* **Task item**
Using the word "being" as the filter, copy each matching line from the records.

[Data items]
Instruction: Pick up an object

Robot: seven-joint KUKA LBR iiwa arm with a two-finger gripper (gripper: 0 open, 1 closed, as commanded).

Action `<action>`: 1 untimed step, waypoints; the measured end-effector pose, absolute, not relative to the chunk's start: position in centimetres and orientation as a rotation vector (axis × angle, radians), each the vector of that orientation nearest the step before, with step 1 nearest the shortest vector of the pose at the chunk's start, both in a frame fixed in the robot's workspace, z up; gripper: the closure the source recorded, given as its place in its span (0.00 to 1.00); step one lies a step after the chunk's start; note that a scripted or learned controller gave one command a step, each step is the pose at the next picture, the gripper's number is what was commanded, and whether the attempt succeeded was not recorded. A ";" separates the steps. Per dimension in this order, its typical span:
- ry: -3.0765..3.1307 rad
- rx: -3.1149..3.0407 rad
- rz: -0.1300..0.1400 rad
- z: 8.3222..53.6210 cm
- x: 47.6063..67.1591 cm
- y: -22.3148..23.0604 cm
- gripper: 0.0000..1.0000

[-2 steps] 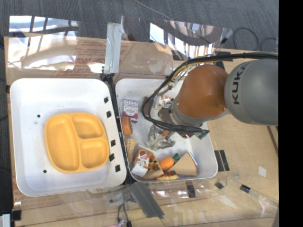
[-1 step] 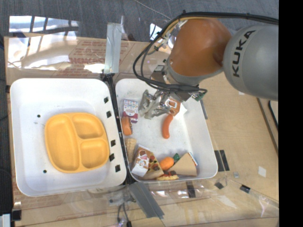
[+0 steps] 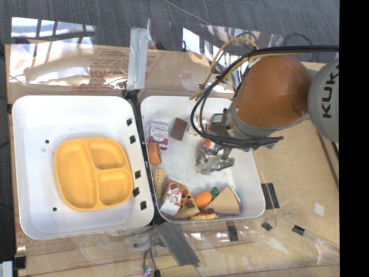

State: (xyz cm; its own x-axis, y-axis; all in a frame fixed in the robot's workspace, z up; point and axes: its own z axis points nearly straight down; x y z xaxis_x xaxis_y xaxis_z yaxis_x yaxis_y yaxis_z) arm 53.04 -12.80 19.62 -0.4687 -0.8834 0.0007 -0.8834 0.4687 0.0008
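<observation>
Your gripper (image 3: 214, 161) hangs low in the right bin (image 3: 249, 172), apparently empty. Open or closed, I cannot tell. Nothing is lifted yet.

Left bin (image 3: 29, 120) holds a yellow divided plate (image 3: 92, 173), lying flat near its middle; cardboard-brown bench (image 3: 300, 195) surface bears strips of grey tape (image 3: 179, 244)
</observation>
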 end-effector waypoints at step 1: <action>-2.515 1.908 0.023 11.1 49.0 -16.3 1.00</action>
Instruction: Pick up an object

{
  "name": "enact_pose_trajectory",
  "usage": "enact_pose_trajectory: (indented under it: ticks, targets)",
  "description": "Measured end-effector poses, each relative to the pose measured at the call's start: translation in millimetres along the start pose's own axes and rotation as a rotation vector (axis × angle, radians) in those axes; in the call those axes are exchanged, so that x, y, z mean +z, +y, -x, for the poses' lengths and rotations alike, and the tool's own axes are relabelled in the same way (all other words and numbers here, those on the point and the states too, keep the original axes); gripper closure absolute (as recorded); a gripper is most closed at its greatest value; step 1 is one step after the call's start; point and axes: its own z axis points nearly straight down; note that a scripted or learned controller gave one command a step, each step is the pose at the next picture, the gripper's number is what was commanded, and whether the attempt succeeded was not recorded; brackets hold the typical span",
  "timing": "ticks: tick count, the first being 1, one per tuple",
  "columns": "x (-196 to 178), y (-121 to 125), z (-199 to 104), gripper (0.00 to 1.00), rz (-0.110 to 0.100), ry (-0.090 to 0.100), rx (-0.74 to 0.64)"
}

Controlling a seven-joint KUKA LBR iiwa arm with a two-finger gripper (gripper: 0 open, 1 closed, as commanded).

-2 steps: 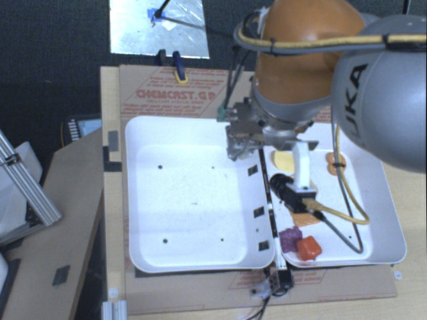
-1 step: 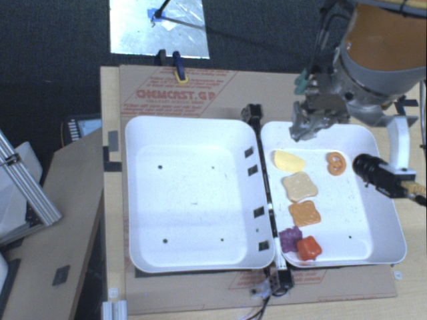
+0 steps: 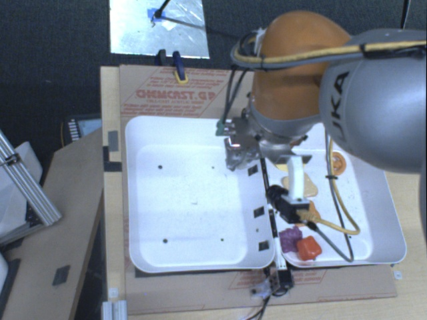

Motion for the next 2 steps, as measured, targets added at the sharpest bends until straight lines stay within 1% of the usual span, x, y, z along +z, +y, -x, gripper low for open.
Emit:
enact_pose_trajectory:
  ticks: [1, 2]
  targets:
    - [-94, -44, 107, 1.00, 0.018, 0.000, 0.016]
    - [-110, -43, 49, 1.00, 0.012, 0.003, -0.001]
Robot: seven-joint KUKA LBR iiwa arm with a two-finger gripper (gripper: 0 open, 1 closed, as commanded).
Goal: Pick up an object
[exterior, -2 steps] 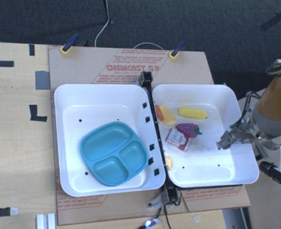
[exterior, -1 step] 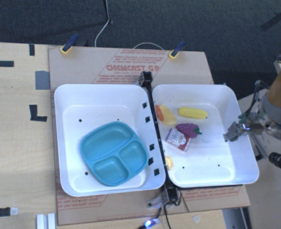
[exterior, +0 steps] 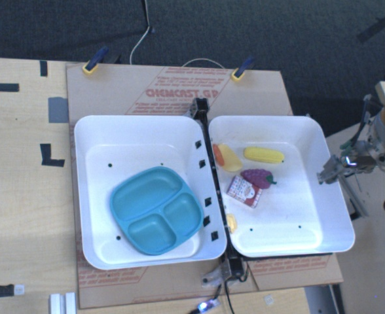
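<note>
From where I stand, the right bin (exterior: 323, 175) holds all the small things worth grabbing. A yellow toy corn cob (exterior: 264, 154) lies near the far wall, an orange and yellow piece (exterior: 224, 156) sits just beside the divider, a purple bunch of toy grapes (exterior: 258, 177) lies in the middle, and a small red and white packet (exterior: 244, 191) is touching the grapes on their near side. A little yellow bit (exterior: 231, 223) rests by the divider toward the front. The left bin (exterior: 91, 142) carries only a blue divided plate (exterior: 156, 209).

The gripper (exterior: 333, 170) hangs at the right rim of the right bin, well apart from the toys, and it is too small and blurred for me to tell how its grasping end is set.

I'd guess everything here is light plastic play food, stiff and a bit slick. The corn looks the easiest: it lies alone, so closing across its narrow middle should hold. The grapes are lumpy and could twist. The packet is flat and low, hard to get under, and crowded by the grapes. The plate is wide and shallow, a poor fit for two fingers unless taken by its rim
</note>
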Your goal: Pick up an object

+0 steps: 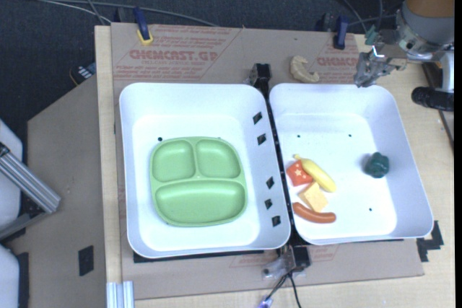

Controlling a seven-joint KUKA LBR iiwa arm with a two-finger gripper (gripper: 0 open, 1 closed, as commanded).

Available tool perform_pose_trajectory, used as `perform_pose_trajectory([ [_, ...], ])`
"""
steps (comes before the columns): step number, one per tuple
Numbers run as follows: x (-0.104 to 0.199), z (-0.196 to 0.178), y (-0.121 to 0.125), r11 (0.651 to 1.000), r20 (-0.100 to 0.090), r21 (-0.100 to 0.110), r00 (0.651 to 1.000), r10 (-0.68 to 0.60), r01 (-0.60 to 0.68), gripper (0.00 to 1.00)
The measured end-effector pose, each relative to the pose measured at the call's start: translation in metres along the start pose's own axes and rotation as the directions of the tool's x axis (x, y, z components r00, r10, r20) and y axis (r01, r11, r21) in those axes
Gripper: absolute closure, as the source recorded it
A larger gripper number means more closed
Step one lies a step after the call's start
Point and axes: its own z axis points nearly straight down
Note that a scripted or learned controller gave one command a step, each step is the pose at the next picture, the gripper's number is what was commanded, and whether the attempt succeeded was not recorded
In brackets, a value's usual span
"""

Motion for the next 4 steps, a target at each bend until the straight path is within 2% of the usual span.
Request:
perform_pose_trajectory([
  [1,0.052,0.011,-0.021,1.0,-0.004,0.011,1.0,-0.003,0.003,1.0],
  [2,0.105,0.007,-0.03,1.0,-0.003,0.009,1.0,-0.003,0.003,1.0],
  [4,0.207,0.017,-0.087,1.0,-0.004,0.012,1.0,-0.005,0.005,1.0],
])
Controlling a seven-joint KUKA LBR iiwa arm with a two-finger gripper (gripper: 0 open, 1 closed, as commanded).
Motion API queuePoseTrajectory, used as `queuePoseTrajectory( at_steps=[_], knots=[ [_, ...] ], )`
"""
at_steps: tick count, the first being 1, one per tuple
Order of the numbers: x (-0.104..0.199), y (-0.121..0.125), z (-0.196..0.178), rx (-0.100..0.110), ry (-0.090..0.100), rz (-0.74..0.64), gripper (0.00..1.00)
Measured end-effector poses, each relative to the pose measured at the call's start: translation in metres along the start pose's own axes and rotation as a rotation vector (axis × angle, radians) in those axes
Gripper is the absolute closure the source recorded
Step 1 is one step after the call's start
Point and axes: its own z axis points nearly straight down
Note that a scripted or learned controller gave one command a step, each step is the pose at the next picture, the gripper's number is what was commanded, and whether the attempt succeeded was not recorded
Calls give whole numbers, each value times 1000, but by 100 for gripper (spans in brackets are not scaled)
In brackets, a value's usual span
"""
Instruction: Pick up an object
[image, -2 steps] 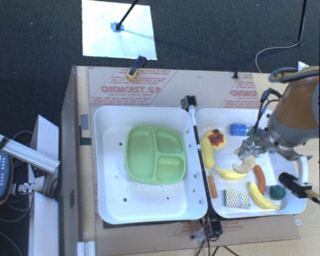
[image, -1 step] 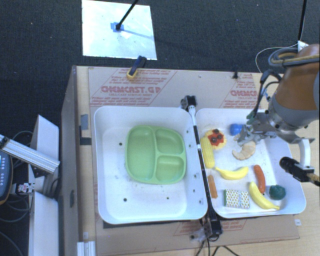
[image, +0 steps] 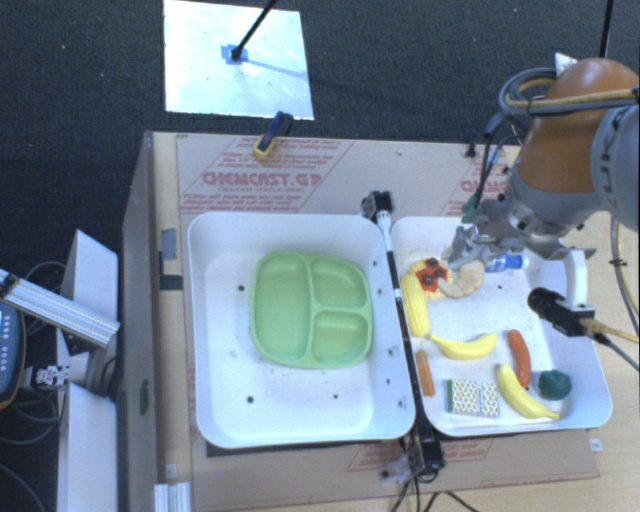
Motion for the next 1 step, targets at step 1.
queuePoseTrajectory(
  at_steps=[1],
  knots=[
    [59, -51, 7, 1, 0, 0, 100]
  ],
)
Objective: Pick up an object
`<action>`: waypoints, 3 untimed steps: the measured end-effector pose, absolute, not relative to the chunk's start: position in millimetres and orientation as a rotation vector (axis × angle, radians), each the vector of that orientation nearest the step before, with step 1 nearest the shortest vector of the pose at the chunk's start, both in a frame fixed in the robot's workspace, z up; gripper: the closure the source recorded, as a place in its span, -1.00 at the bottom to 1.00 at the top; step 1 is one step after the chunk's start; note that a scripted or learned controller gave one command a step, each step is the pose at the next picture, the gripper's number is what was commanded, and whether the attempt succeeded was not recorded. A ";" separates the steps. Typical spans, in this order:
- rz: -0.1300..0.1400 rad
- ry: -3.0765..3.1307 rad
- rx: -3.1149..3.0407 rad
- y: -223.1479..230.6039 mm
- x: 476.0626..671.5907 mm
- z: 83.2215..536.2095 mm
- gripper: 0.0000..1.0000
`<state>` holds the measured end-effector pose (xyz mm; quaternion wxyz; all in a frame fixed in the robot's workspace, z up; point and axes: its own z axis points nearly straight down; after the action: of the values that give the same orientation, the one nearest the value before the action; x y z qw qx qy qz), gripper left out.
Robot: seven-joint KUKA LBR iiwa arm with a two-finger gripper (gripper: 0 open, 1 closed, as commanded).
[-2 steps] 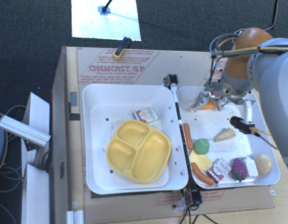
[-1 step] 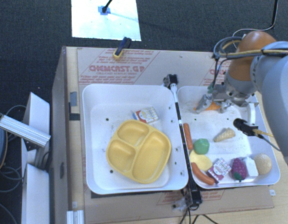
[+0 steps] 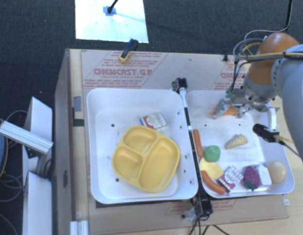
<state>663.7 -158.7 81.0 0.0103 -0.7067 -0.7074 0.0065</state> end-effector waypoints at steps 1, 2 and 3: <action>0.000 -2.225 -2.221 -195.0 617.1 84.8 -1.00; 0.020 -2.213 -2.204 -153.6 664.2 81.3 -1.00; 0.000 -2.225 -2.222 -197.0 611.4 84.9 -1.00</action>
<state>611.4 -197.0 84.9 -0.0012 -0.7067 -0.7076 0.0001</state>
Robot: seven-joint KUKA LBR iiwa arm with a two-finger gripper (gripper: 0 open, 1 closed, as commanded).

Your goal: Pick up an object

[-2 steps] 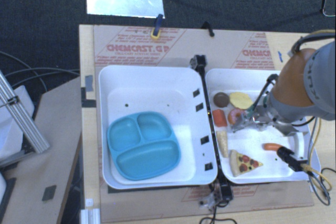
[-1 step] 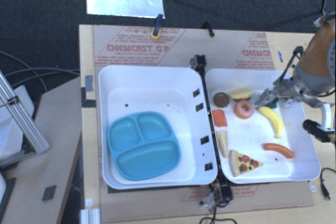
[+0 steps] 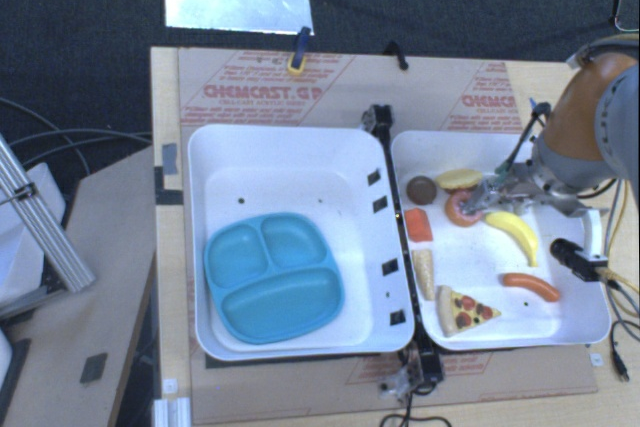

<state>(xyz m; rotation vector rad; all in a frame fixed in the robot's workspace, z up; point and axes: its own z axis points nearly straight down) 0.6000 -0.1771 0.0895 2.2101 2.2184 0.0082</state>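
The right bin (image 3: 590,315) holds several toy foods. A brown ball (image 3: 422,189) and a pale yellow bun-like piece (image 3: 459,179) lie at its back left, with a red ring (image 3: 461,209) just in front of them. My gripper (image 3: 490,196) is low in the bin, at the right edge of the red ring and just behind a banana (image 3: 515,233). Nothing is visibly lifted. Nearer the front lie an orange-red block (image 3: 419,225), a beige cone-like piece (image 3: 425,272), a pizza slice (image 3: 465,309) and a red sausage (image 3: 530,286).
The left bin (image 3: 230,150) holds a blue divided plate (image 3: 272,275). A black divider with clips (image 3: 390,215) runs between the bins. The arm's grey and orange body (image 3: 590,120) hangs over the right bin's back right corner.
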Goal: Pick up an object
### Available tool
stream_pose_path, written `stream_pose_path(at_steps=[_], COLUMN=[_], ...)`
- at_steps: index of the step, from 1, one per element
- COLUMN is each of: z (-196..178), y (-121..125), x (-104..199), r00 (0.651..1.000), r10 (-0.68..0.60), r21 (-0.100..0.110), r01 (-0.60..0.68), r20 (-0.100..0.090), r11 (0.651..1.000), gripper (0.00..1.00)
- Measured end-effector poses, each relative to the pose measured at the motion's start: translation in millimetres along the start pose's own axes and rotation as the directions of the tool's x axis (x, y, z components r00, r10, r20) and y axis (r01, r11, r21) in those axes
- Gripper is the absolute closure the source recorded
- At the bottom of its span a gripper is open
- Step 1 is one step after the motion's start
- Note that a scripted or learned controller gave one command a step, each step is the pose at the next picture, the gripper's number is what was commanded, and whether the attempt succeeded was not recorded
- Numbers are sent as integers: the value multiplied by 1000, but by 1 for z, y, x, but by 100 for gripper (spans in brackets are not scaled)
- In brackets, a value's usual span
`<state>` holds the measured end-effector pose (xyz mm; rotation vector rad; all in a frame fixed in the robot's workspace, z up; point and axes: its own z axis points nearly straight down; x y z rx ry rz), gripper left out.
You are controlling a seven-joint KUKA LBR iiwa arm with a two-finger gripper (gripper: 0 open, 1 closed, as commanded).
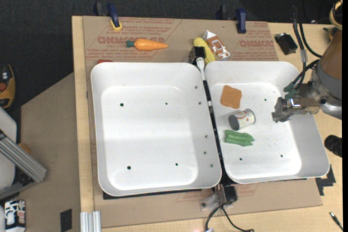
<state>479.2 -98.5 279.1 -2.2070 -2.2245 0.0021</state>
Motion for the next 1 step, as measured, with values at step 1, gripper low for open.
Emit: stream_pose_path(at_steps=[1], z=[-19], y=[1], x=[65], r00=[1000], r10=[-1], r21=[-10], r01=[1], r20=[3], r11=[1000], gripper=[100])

* **Response to this exercise**
  "timing": "ticks: tick count, the first being 1, one per tuple",
at_steps: tick count, the first being 1, one per tuple

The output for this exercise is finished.